Era uma recusa elegante ao exagero teórico.
O
Realismo Prático herda exatamente essa atitude: antes de desconfiar demais da
realidade, confie no que está claramente diante de você. Você está
cansado? Provavelmente está. A situação no trabalho é insustentável? Talvez
seja. Nem tudo é ilusão ideológica ou construção discursiva.
No
cotidiano, isso é libertador. Em vez de racionalizar o sofrimento como “fase de
aprendizado” ou “desconstrução necessária”, o realista prático diz: isso
está ruim — e isso é um dado real.
A falácia naturalista e a
ética do possível
Moore
também nos deixou uma advertência essencial: a crítica à falácia naturalista
— a tentativa de reduzir o “bom” a alguma propriedade natural como prazer,
sucesso, eficiência ou adaptação.
O
Realismo Prático dialoga com isso de maneira curiosa. Ele não diz que o que
funciona é automaticamente o que é bom. Mas também não aceita o
inverso: que o que é moralmente bom possa ignorar completamente as condições
reais da vida.
Exemplo
simples:
Ser
honesto é bom. Mas ser honestíssimo de forma cega, num ambiente hostil, pode
destruir você sem melhorar o mundo. O Realismo Prático não redefine o bem como
“o que dá certo”, mas pergunta: como o bem pode existir aqui, nessas
condições concretas?
Moore
nos ajuda a não reduzir a ética à eficiência. A vida nos obriga a não reduzir a
ética à abstração. O Realismo Prático vive exatamente nessa tensão.
O cotidiano como critério
filosófico
Para
Moore, algumas certezas do cotidiano têm mais peso do que teorias sofisticadas
que as negam. O Realismo Prático radicaliza isso: o cotidiano vira critério
de teste filosófico.
- Se uma ideia exige que você ignore
seus limites físicos e emocionais, algo está errado.

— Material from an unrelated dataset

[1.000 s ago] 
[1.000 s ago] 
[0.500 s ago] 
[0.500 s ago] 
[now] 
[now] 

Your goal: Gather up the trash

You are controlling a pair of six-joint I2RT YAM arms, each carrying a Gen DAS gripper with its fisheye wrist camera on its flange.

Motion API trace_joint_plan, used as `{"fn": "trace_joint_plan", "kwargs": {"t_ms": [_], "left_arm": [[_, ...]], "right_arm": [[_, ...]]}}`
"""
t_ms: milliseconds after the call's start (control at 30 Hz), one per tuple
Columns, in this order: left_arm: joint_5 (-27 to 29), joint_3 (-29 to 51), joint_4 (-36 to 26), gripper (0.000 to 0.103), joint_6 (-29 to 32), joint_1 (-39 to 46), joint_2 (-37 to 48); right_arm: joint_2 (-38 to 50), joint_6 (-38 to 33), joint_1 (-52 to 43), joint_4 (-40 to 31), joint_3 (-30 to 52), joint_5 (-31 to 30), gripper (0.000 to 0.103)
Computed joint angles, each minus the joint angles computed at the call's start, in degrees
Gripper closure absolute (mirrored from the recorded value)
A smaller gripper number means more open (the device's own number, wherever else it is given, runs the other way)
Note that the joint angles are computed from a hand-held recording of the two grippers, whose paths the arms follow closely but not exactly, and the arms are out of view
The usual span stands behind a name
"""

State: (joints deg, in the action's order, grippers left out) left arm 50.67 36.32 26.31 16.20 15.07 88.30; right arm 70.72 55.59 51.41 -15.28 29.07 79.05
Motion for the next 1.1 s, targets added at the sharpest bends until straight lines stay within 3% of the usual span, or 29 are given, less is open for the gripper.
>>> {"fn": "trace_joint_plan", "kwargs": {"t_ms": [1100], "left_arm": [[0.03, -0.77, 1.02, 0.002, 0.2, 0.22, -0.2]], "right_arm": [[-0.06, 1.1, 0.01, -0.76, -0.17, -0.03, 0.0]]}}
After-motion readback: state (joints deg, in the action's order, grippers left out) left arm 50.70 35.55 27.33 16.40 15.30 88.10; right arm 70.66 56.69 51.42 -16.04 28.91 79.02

- Se uma teoria explica tudo, menos sua
experiência real, desconfie.
- Se um discurso é impecável, mas
impossível de viver, talvez seja apenas isso: discurso.
Na
família, por exemplo, você sabe — no sentido mooreano de saber — que nem todo
conflito se resolve com diálogo profundo. Às vezes se resolve com silêncio
estratégico, mudança de assunto, ou simplesmente tempo. Isso não é fuga; é
inteligência prática.
Nem ceticismo radical,
nem idealismo puro
Moore
combateu o ceticismo excessivo. O Realismo Prático combate dois excessos ao
mesmo tempo:
- o idealismo puro, que exige
que a realidade se ajuste aos valores imediatamente;
- o ceticismo cínico, que
conclui que, já que não se ajusta, nada tem valor.
O
realista prático confia em algumas coisas básicas, como Moore confiava: que o
sofrimento dói, que o esforço cansa, que a injustiça existe, que escolhas têm
consequências. Não precisa provar isso — vive isso.
E, a partir daí, age.
Confiar no real para não
perder o sentido
O
Realismo Prático é uma filosofia pouco espetacular. Não promete iluminação, nem
revolução imediata. Mas oferece algo raro: lucidez habitável.
Com
Moore, ele aprende a não desconfiar demais do óbvio.
Com
a vida, aprende a não exigir demais do possível.
Talvez
a maior ousadia do Realismo Prático seja essa: afirmar que viver bem não exige
negar o mundo nem se render a ele — mas entendê-lo o suficiente para agir
sem se destruir.
E
isso, no fim das contas, é uma forma muito concreta — e muito humana — de
sabedoria.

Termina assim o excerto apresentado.